Periodic Reporting for period 2 - E2DATA (European Extreme Performing Big Data Stacks)
Reporting period: 2019-07-01 to 2020-12-31
However, the customer does not have the financial capability to achieve that. Ideally, they would like to achieve their business requirements without stretching their hardware budget. The natural question that arises is the following:
“How can we improve execution times while using less hardware resources?”
E2Data proposes an end-to-end solution for Big Data deployments that will fully exploit and advance the state-of- the-art in infrastructure services by delivering a performance increase of up to 10x while utilizing up to 50% less cloud resources.
E2Data will provide a new Big Data software paradigm of achieving the maximum resource utilization for heterogeneous cloud deployments without affecting current Big Data programming norms (i.e. no code changes in the original source). The proposed solution takes a cross-layer approach by allowing vertical communication between the four key layers of Big Data deployments (application, Big Data software, scheduler/cloud provider, and execution run time) which will allow the E2Data-enabled stack to adress the following question:
“How can the user establish for each particular business scenario which is the highest performing and cheapest hardware configuration?”
Furthermore, the Intelligent Scheduler architecture has been defined in T4.1 and prototypes for the Intelligence layer and the Automatic Decision-Making mechanism for elastic resource provisioning have been developed within T4.2 and T4.3 respectively. Progress related to this objective is described in subsection 1.2.4 and in more detail in deliverables D4.1 and D4.2 submitted during the first reporting period.
TornadoVM, the Heterogeneous Execution Engine of E2Data, developed in T5.2 has been made available as open source, already undergone three release cycles. Progress with regard to this objective is provided in subsection 1.2.5 and in more detail in deliverable D5.1.
The profiler tool has been developed within T5.1 and is undergoing code review in order to be integrated in TornadoVM. Progress related to this tool is provided in subsection 1.2.5.
Within T3.2 the consortium identified and verified the Cloud Resource Management Framework that will be used in E2Data.
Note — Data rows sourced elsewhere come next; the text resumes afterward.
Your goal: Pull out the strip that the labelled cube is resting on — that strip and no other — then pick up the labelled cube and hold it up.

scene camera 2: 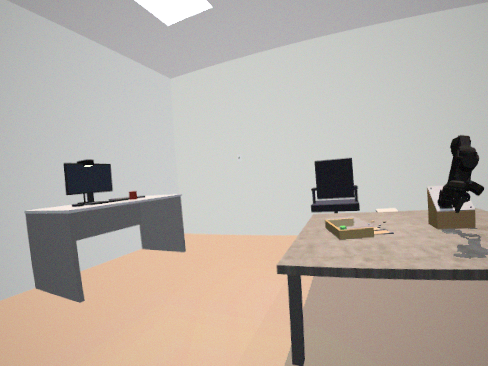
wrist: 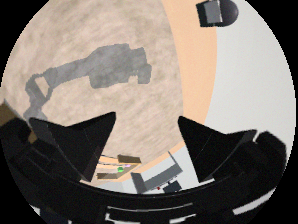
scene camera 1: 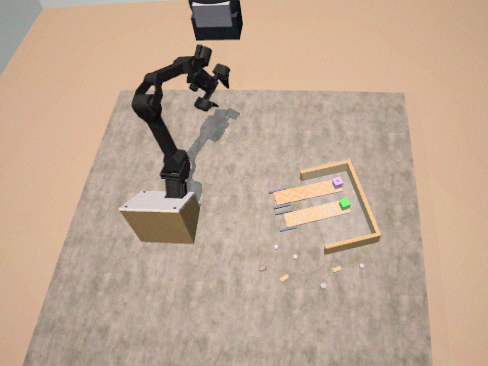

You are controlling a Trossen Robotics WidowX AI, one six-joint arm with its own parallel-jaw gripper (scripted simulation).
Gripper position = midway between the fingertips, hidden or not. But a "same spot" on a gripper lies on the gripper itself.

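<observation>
Gripper visible in the wrist view, in scene camera 2 and in scene camera 1 (223, 97). For the gripper, (wrist: 214, 154) and (scene camera 2: 457, 193) are one and the same spot.
</observation>
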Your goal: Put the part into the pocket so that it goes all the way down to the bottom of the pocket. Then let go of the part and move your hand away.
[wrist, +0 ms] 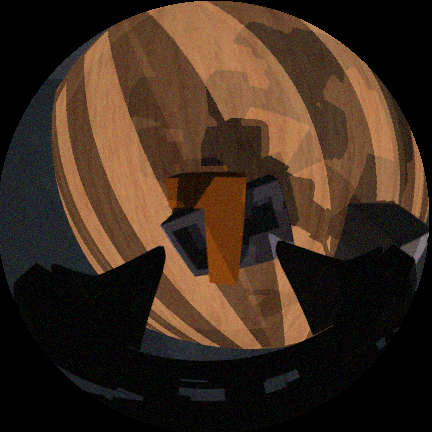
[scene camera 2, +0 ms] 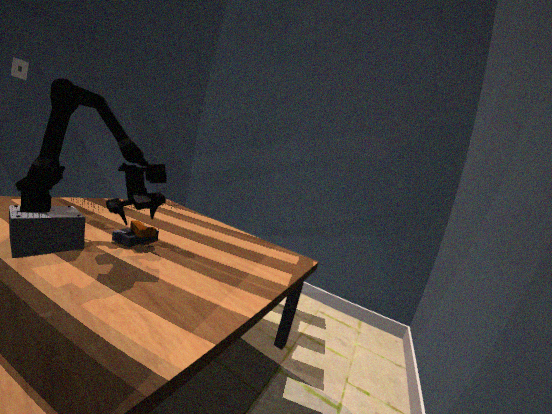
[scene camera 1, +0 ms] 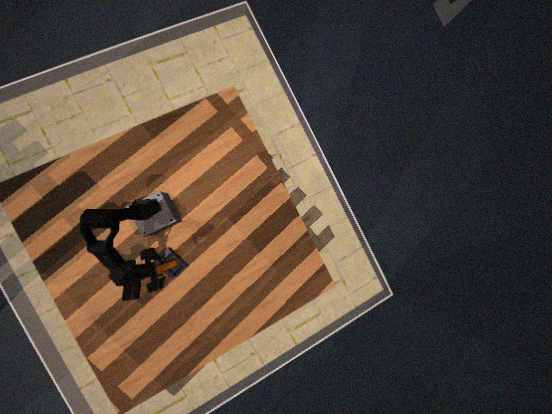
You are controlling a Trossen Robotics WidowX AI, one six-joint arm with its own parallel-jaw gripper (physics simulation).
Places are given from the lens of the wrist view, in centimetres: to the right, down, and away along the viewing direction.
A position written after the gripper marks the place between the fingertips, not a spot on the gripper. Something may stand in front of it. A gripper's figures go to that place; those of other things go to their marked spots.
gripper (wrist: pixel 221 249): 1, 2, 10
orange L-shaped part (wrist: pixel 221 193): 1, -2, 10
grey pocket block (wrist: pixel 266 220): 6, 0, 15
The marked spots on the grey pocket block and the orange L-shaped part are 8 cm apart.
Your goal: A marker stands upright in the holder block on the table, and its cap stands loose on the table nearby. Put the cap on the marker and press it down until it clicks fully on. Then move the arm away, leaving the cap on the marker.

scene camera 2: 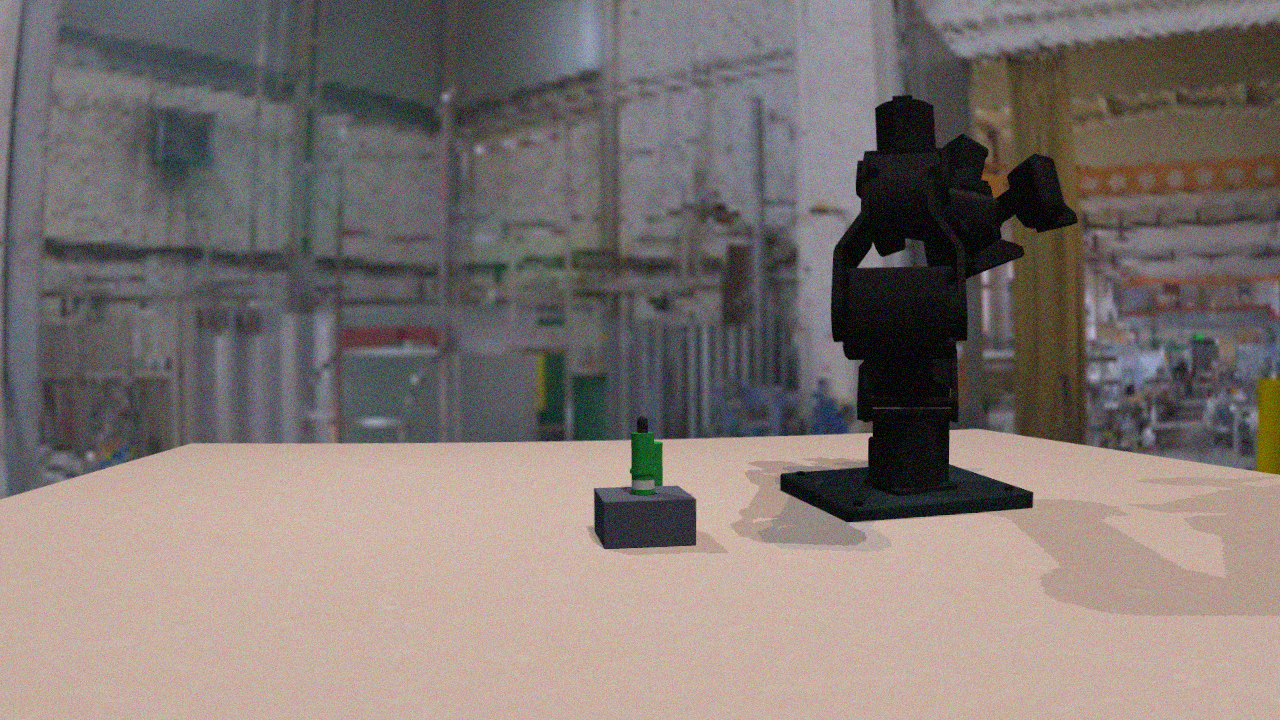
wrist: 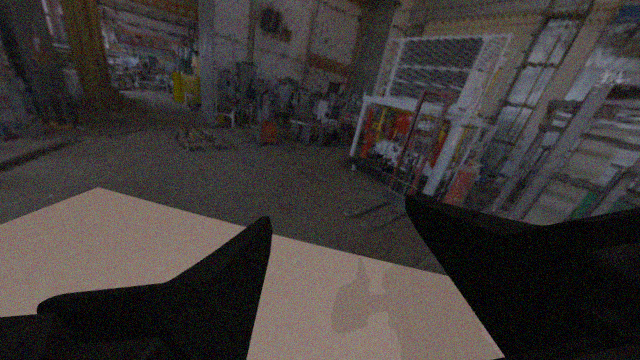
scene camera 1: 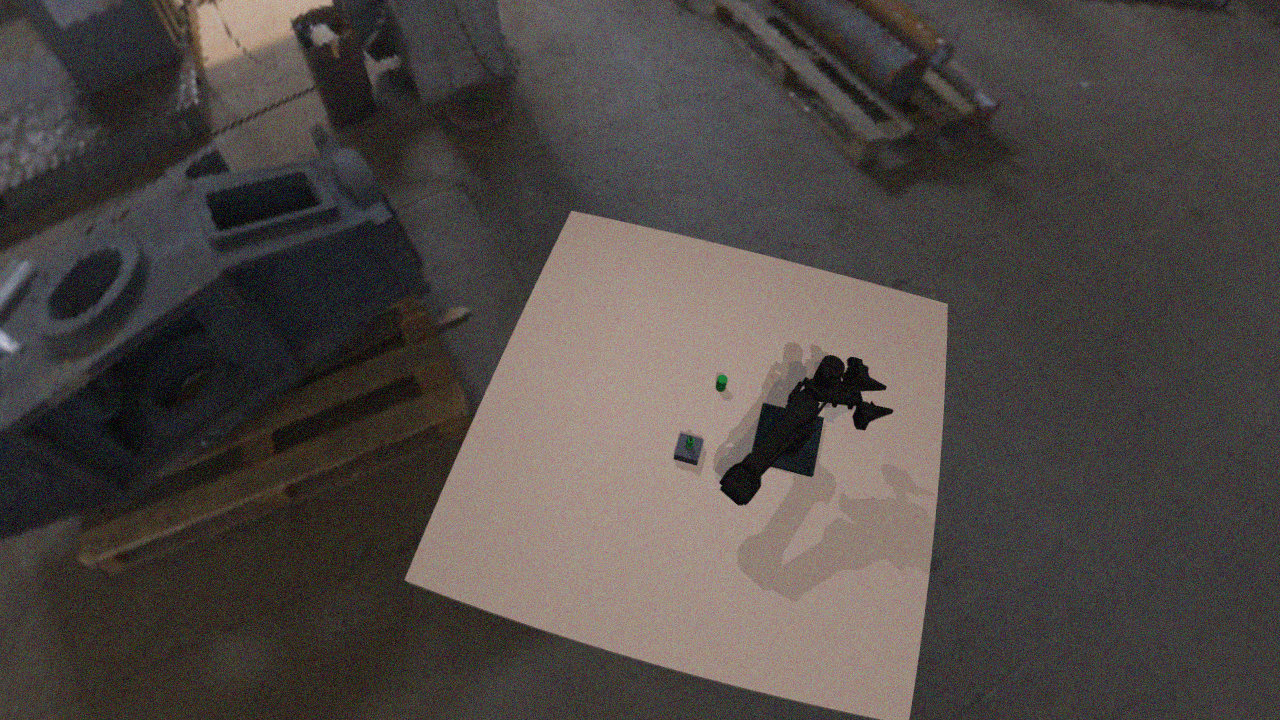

Progress is provided in subsection 1.2.3 and in more detail in deliverable D3.1.
An initial design with respect to the User Interface part of the components of the Big Data Visualisation Tool has been performed within T3.4. A description of the progress is provided in subsection 1.2.3.
Apart from the development-related progress identified on the table above, significant progress has also been achieved within WP2 in the front of the user requirements, described in subsection 1.2.2 and provided in more detail in deliverable D2.1. Within the same WP, progress has been done in the direction of developing the accelerated version of the use cases, based on the current version of the E2Data Heterogeneous execution engine, i.e. TornadoVM. This progress is reflected in deliverable D2.2.
With regard to the Integration and Evaluation of the E2Data Architecture, the architecture has been defined, the initial prototype of the E2Data stack has been developed and both of the two project testbeds including high-performing x86 and low-power ARM cluster architectures have been deployed and ready to use. Progress within the corresponding WP6, is described in subsection 1.2.6 and deliverables D6.1 and D6.2 submitted during the first reporting period.
1. Propose a novel dynamic compilation framework that will allow our runtime system to adapt execution for the widest range of heterogeneous system,
2. Develop a runtime system and API that allows developers to easily compose complex multi-kernel codes,
3. Target a variety of parallel frameworks that build on top of Apache Flink (such as Storm and MapReduce),
4. Target a variety of hardware platforms including x86 and ARM AArch64 along with their accompanying GPU and FPGA units, and
5. Perform compilation and offloading on heterogeneous resources transparently to the user without source code modifications.
The E2Data project has advanced the state-of-the-art of scheduling and resource provisioning in the following aspects:
1. Implement an adaptive scheduling technique according to the user’s and application’s requirements where the E2Data hardware-aware, elastic scheduler will select the appropriate hardware and architecture to execute the respective tasks.
2. Design hardware-aware elastic algorithms to adaptively adjust resources in order to meet the requirements posed by the application developers/users while automatically identifying the application or infrastructural parameters that are important for the application’s performance thus tackling the “curse of dimensionality” problem.
3. Employ elastic scheduling techniques by extending the OpenStack nova-scheduler and Apache Mesos with additional filters to effectively handle heterogeneous resources and dynamically provide detailed information regarding the underlying hardware characteristics of the target platforms.
The dual impact in both Big Data practitioners and service providers/IaaS vendors is:
(a) Big Data practitioners will enjoy performance gains through both competitive pricing (by utilizing cheaper to operate and more efficient hardware) and optimal resource allocation (by automatically and elastically utilizing the correct amount and type of hardware resources and software configurations)
(b) Big Data service providers/IaaS vendors will be able to boost the adoption and increase utilization of the newly offered hardware, since it will be easily integrated and operated in cloud software services offered by Big Data practitioners, without requiring hard-to-find, expensive, hardware-specific programming skills.